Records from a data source

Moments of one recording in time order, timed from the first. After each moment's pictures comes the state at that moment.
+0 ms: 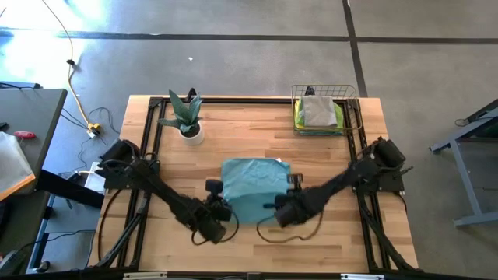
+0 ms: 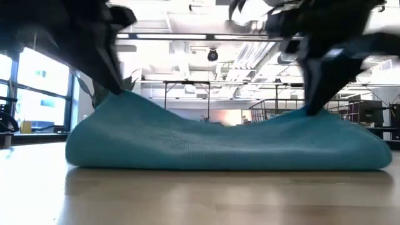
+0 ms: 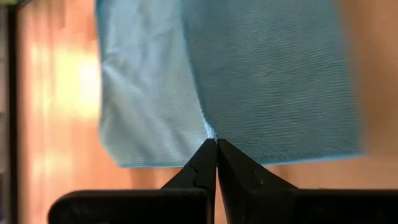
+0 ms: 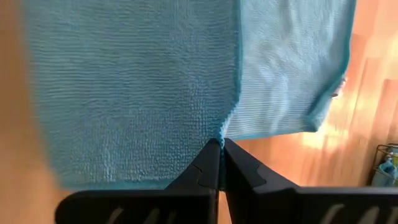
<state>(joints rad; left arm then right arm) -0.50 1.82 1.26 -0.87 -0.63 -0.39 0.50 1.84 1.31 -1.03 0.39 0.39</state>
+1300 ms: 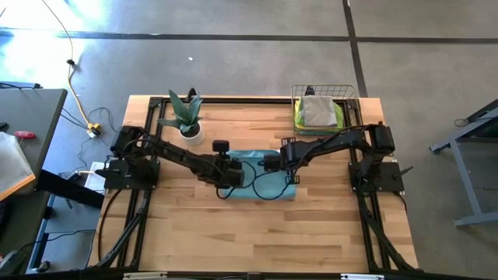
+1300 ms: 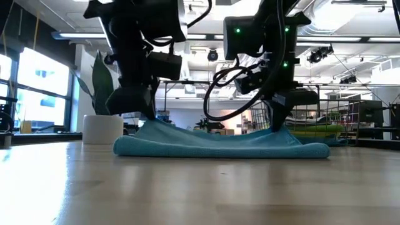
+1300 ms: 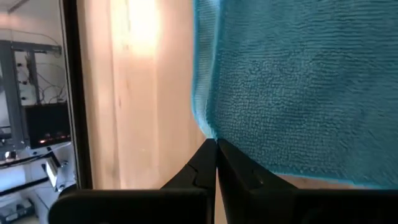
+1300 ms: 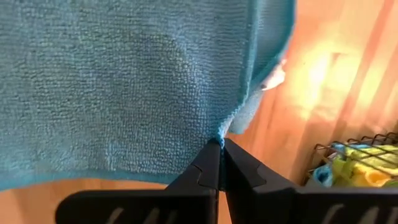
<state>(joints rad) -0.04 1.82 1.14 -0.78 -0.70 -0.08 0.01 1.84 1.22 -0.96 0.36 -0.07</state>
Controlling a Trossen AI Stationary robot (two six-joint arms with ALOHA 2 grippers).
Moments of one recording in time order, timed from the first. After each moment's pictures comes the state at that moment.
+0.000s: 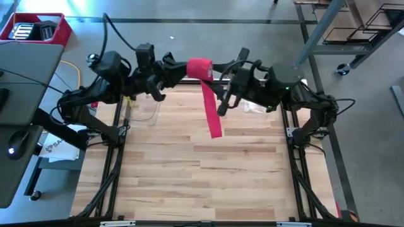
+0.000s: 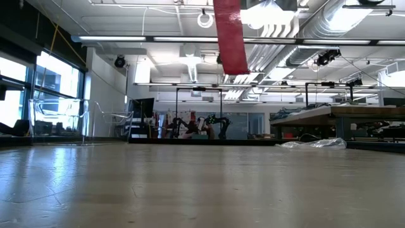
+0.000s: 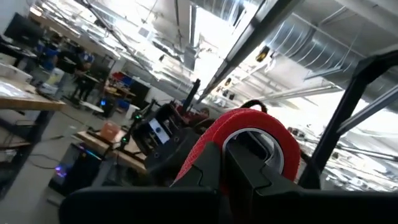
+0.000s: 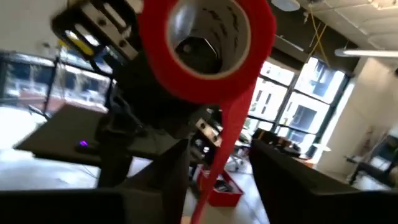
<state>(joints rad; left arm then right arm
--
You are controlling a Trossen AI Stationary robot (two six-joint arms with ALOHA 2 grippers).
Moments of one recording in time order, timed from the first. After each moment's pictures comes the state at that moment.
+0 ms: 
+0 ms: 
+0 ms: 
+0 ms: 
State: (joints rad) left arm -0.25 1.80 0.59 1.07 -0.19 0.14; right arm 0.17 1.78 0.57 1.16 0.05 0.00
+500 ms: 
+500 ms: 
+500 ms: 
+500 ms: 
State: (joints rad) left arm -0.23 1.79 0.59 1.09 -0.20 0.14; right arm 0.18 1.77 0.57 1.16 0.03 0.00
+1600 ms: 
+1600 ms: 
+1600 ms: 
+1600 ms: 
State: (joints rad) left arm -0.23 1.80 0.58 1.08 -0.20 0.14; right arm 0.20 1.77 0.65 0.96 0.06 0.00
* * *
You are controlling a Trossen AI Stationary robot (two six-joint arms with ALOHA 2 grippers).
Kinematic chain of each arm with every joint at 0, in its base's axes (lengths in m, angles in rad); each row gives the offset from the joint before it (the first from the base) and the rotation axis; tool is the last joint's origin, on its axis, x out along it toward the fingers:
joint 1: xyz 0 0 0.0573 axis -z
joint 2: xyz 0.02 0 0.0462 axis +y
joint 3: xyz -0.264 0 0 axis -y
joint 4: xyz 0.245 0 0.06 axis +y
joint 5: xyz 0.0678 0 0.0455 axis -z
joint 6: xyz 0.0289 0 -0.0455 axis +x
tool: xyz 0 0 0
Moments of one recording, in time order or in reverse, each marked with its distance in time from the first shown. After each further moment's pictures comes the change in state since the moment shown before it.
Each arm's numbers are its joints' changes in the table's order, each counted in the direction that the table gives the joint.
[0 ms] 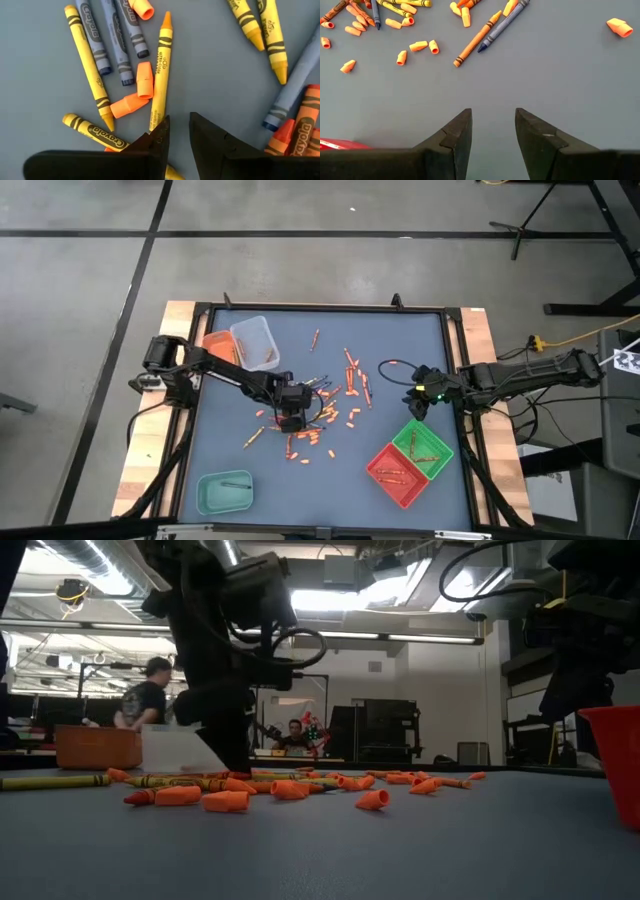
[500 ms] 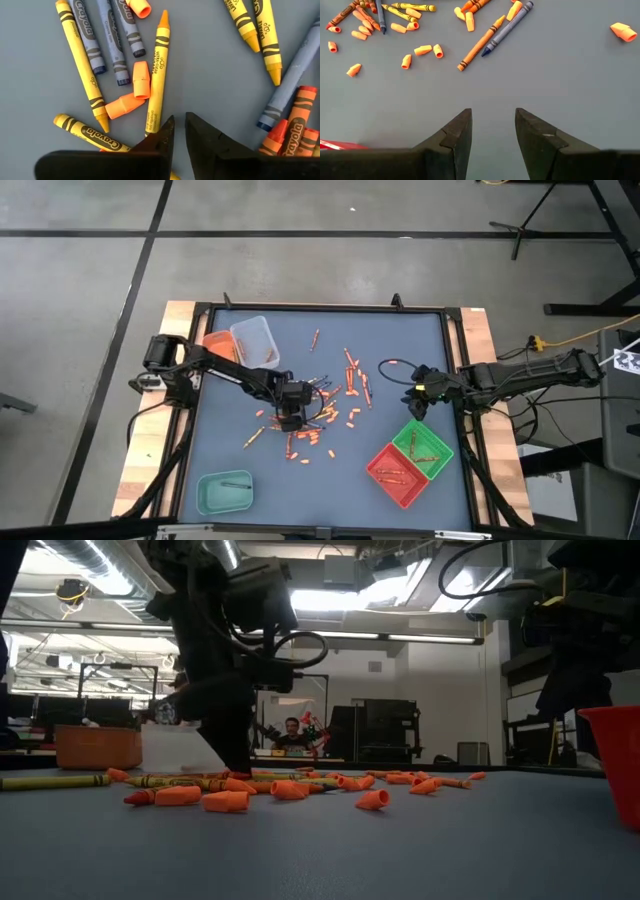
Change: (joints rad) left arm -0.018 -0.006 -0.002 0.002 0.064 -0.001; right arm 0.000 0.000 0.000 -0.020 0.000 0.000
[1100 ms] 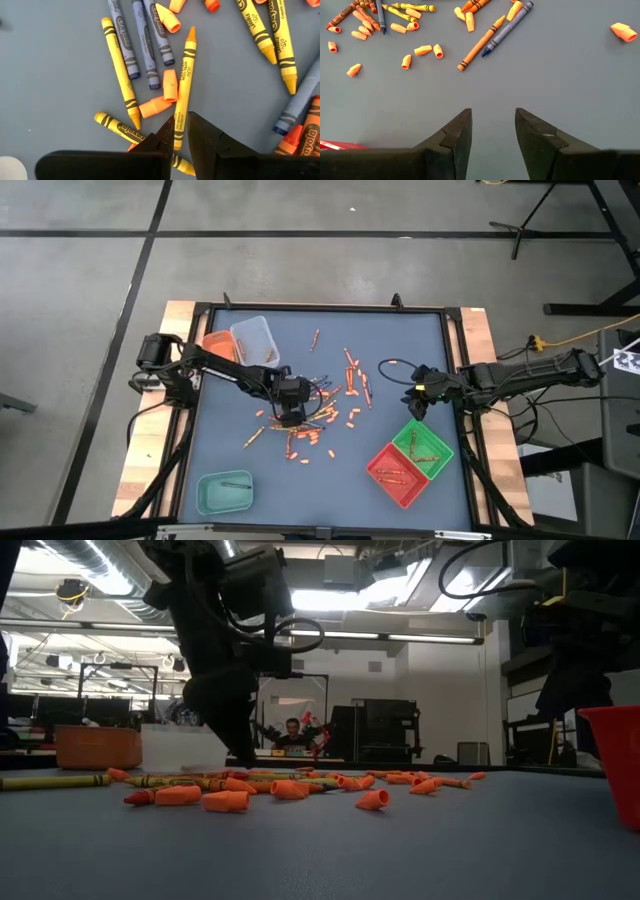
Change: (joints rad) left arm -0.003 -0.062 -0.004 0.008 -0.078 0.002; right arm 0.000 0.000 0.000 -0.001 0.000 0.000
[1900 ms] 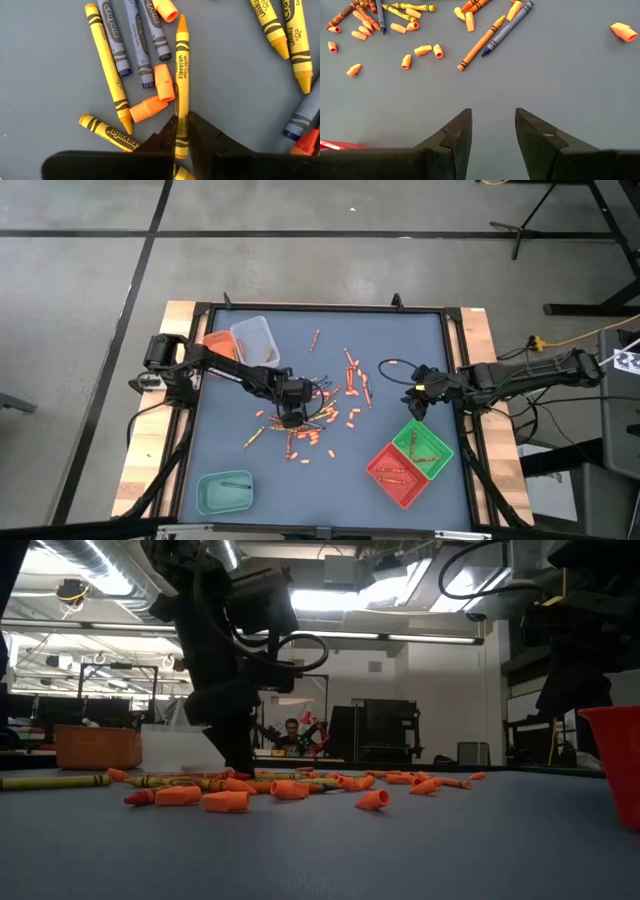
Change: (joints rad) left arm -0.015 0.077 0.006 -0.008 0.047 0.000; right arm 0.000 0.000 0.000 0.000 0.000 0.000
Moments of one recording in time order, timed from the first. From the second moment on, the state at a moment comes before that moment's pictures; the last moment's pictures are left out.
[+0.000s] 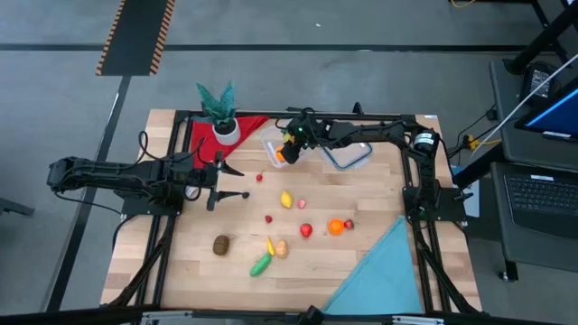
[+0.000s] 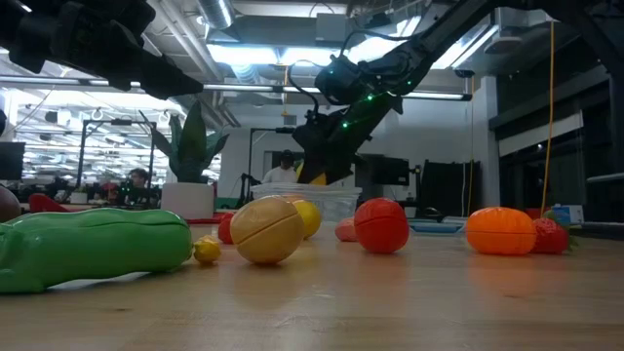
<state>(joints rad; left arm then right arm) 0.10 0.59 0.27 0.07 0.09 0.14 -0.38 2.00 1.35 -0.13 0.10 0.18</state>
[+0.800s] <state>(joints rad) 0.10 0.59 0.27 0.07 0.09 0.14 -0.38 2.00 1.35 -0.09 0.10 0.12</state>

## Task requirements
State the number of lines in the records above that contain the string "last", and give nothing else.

## Answer to this problem
2